The short answer is no, they cannot. There are severe sanctions on North Korea and it is very tough for the totalitarian regime in Pyongyang to move money around which is why the infamous suitcases of cash have become the primary means for financial transactions. Therefore North Korea does not possess the infrastructure and market access in order to derail forex markets.
The long answer is maybe they can have an indirect impact on at least a few currency pairs, especially in the region. The good news is that those currency pairs are not highly traded and therefore most of the forex market will not feel any impact. There is no direct impact on the currency market from North Korea.
Tensions on the Korean peninsula have heightened over the past few months and the new UN sanctions imposed on North Korea on March 7th which was a direct response to their third nuclear test which North Korea conducted amidst heavy global criticism in February. The regime was angered and on top of that the South Korean-U.S. annual joint military exercise caused more tension than usual. North Korea cut off a key military hotline between the two Koreas.
Neither side will launch a war, but should there be an incident we may see the situation escalate. The U.S. Air Force dispatched two B-2 Spirit Bombers in order to join the military drill in South Korea which some experts claim it was to send a clear message to North Korean and even China. It is unclear where the U.S. got the idea from that two bombers would send a message of strength; if anything it confirms the lack of resources by the U.S. military and North Korea as well as the rest of the world is fully aware of it.
How can North Korea indirectly impact currency pairs?
- An escalating conflict may harm battered economies even further which will pose an increased drag on the global economy.
- Any U.S. involvement will further devalue the USD and every forex pair associated with the USD, either as a base currency or quote currency, will be affected.

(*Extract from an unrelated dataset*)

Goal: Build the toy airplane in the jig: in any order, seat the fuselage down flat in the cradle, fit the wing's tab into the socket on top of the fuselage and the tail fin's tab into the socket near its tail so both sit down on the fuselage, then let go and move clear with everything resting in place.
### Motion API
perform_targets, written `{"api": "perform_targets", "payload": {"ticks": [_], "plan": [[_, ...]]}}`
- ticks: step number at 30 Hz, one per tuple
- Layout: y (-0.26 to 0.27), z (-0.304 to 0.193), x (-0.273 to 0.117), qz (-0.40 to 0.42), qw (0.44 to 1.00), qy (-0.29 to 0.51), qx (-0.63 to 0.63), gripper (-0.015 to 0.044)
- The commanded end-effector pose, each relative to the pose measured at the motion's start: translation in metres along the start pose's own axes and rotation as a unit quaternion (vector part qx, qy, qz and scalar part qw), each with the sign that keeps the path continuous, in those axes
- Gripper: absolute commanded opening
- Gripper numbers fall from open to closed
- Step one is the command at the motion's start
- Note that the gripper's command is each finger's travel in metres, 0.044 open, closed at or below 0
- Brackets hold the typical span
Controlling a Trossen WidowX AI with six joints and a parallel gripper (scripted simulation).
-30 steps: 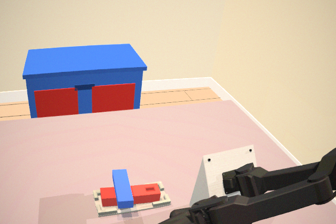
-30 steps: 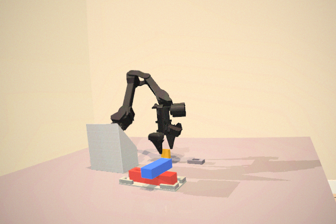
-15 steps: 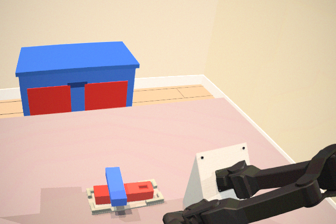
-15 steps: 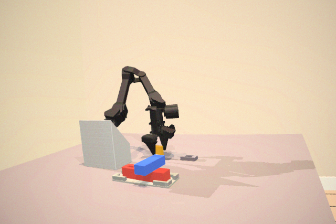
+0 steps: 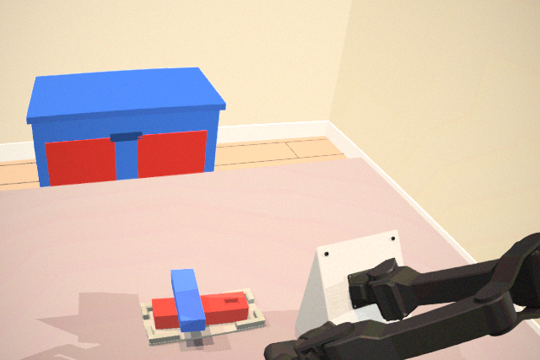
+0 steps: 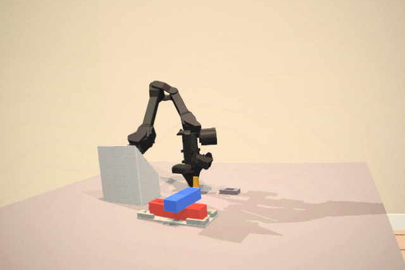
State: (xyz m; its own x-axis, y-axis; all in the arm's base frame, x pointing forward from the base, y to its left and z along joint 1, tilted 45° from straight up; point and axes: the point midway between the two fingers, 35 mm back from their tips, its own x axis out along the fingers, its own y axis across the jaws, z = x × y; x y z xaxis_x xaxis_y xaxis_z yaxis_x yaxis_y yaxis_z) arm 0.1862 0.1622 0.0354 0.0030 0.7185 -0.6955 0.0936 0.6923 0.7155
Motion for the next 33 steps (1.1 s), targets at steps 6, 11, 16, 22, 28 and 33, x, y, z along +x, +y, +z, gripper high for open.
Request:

- U.S. interference in the region could increase tensions between the U.S. and China and spill over into economic issues which would be felt in forex markets.
- Japan may suffer the most behind South Korea and forex pairs associated with the Japanese Yen will be impacted by a war on the Korean Peninsula.
In direct response to the dispatch of two B-2 Spirit Bombers, North Korean leader Kim put his Rocket Force on standby and vowed it is time to settle scores with the U.S. as well as South Korea. Forex traders outside of the region pay little attention to this hotspot for now as they are busy with the Eurozone debt contagion as well as issues in the U.S.
In case the situation will escalate, forex traders will take notice and we may see an increase in volatility in regional currency pairs as well as several major forex pairs which could fall victim to collateral damage. An escalation of the conflict may cause institutional market participants to make adjustments to their currency portfolios as well as forex strategies for the region.